Les principes fondamentaux consacrés par le texte
Composé de deux articles, le projet de loi autorise formellement la ratification du Protocole et fixe les modalités de sa mise en œuvre conformément à la Constitution togolaise. Le texte consacre des principes clés tels que la non-discrimination, l’égalité devant la loi, l’accessibilité universelle et la participation pleine et effective des personnes handicapées à la vie sociale, politique, économique et culturelle.
Des obligations claires pour les États parties
Le Protocole détaille également les engagements des États signataires. Ceux-ci sont appelés à prendre des mesures législatives, administratives et budgétaires appropriées afin de garantir l’effectivité des droits reconnus, notamment l’accès à la justice, à l’éducation, à la santé, à l’emploi, à la protection sociale ainsi qu’à la vie politique et culturelle.
Un « bouclier juridique africain », selon la majorité parlementaire
Pour Aklesso Atcholi, président du groupe parlementaire UNIR, ce texte dépasse le simple symbole. Il constitue, selon lui, un véritable instrument de protection juridique à l’échelle africaine. Il engage le Togo à renforcer son droit interne pour combattre durablement la stigmatisation et l’exclusion liées au handicap.
Une ratification en cohérence avec les engagements internationaux
De son côté, la ministre Martine Moni Sankaredja a rappelé que cette démarche s’inscrit dans la continuité des engagements internationaux du Togo, en particulier ceux découlant de la Convention des Nations Unies relative aux droits des personnes handicapées. Elle a insisté sur le fait que les personnes handicapées doivent être reconnues comme des acteurs à part entière du développement.

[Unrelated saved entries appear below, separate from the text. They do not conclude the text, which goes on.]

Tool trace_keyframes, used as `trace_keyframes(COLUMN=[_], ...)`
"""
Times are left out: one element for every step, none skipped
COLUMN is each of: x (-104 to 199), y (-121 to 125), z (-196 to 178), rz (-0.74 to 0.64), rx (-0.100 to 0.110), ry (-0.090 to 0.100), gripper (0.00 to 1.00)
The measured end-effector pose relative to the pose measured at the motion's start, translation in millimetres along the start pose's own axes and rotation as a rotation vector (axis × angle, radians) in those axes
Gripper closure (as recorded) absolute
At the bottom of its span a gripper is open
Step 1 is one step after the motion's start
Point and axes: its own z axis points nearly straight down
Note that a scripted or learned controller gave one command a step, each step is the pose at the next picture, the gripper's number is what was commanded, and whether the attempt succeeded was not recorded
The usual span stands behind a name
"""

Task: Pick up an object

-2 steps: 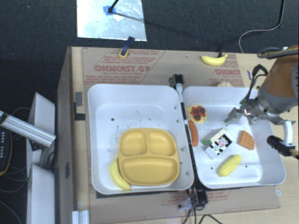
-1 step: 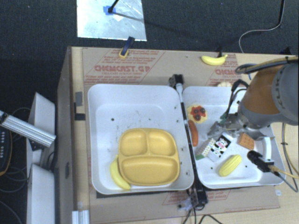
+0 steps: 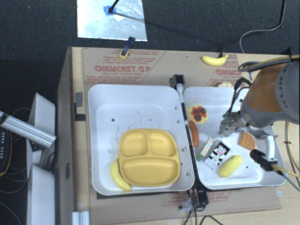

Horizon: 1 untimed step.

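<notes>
The right bin [image 3: 243,183] holds several small toys: a round pizza piece [image 3: 198,114], an orange sausage [image 3: 194,133], a green and white packet [image 3: 205,149], a black and white card [image 3: 219,153], a yellow lemon-like piece [image 3: 230,166] and a brown waffle [image 3: 247,141]. My gripper [image 3: 228,126] hangs low over the middle of this bin, just above the card and left of the waffle. The arm's grey and orange body covers the bin's right side. I see nothing between the fingers.
The left bin [image 3: 136,95] carries a yellow divided tray [image 3: 149,156] with a banana [image 3: 117,175] beside its lower left corner. Another banana [image 3: 214,59] lies on the cardboard behind the right bin. A black divider [image 3: 185,121] runs between the bins.
</notes>
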Motion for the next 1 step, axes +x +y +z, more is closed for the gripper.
trace_keyframes(x=[0.0], y=[0.0], z=[0.1], rz=[0.000], rx=[0.000], ry=[0.000], gripper=[0.00])
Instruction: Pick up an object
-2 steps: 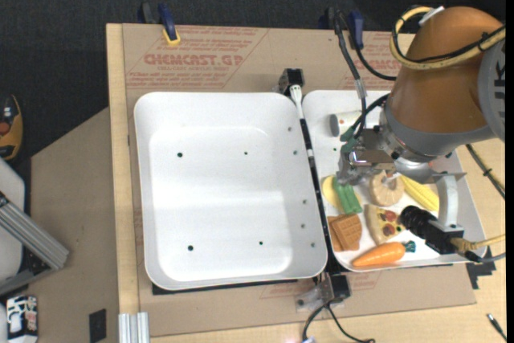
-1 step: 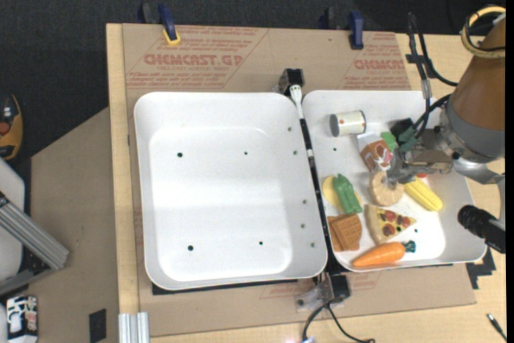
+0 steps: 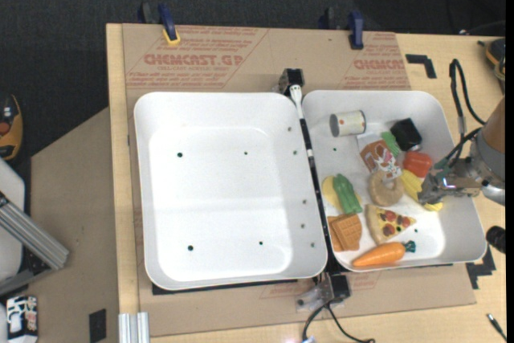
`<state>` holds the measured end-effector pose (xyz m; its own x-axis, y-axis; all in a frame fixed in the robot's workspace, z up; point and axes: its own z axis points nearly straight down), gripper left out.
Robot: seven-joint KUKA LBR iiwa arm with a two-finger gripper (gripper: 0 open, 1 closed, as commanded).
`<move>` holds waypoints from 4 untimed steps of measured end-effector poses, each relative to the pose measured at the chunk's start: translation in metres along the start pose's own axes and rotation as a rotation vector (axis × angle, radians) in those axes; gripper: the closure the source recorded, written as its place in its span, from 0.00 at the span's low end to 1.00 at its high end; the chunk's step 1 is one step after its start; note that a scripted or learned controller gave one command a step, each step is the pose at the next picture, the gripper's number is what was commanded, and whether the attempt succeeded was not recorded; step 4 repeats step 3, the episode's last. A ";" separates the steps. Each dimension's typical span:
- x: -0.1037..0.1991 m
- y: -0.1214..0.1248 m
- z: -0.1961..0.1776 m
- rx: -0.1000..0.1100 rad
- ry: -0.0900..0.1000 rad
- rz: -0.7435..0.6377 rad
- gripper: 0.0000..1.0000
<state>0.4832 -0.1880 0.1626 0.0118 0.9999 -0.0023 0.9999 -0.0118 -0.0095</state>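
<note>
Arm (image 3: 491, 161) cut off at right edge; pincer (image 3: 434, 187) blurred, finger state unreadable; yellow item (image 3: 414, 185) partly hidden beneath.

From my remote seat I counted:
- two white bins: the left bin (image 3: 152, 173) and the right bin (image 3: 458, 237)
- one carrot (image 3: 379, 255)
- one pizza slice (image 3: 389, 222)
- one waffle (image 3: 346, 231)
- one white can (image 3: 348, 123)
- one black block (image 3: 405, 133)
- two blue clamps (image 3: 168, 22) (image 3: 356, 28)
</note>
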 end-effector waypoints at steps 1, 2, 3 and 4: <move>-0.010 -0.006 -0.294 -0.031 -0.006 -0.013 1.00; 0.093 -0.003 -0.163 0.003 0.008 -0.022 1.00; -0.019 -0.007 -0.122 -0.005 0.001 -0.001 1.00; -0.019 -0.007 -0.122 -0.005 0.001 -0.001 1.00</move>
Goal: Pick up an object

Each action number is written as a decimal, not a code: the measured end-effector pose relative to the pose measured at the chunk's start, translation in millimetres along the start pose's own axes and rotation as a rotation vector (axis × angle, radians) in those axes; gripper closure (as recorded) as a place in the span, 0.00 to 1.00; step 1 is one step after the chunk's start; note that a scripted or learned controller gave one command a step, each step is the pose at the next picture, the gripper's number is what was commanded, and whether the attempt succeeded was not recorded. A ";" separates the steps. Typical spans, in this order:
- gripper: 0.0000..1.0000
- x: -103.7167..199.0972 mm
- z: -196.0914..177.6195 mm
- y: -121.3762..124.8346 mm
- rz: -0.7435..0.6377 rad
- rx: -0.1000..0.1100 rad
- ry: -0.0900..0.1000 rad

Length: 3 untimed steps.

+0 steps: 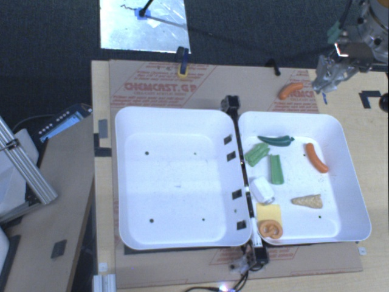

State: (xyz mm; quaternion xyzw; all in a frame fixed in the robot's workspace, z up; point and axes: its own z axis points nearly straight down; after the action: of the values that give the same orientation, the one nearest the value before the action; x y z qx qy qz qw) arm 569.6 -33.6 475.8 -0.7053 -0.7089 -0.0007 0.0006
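Sausage [290, 90], orange, short and slightly curved, was seen lying on the printed cardboard [164, 84] just beyond the far rim of the right bin [349, 181], outside both bins. The gripper [325, 81] was placed just to its right, close to the sausage's end; whether the two touched could not be told. Whether the gripper was clenched or released could not be made out either, and no object could be seen grasped in it.

Inside the right bin, several other items were spread apart. A dark green pepper [276, 140] was laid near the far wall, with a pale green piece [256, 154] just beside it and a green cylinder [276, 169] below those. An orange stick [316, 157] was set to the right, apart from the rest. Nearer the front, a white piece [263, 190], a yellow block [269, 212] and an orange ring [270, 229] were lined along the left wall, the ring touching the block. A tan wedge [307, 201] was placed to their right. Nothing was stacked over the sausage.

The left bin [130, 163] was joined to the right one by black clips [231, 156]. Both bins were borne by the cardboard sheet on a pale bench [61, 224]. Dark carpet [48, 41] was seen beyond, with a shiny silver sheet [143, 17] laid on it, and a metal rail [24, 163] was leaned at the left.
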 end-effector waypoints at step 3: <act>1.00 27.3 7.0 25.8 0.000 0.001 -0.001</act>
State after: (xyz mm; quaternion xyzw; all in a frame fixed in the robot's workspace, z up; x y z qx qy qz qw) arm 595.3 -6.1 468.9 -0.7052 -0.7090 -0.0002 0.0008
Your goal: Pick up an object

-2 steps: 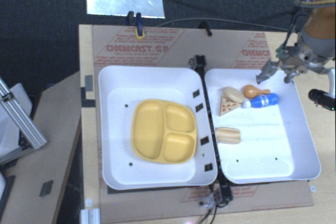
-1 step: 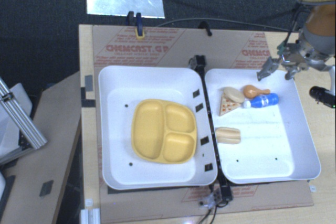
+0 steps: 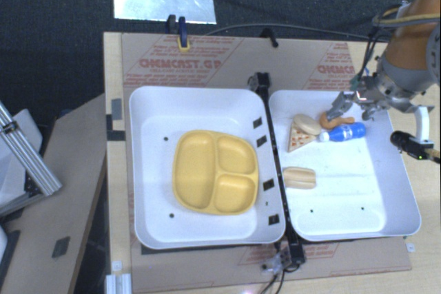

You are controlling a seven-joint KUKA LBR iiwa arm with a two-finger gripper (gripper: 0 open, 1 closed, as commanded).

Une avancée saluée au plus haut niveau
En clôture des travaux, le président de l’Assemblée nationale a salué une avancée significative pour le Togo et pour l’Afrique. Il a souligné que cette décision s’inscrit dans la vision des autorités togolaises, visant à bâtir une société inclusive où chaque citoyen, sans distinction, peut exercer pleinement ses droits et contribuer au développement national.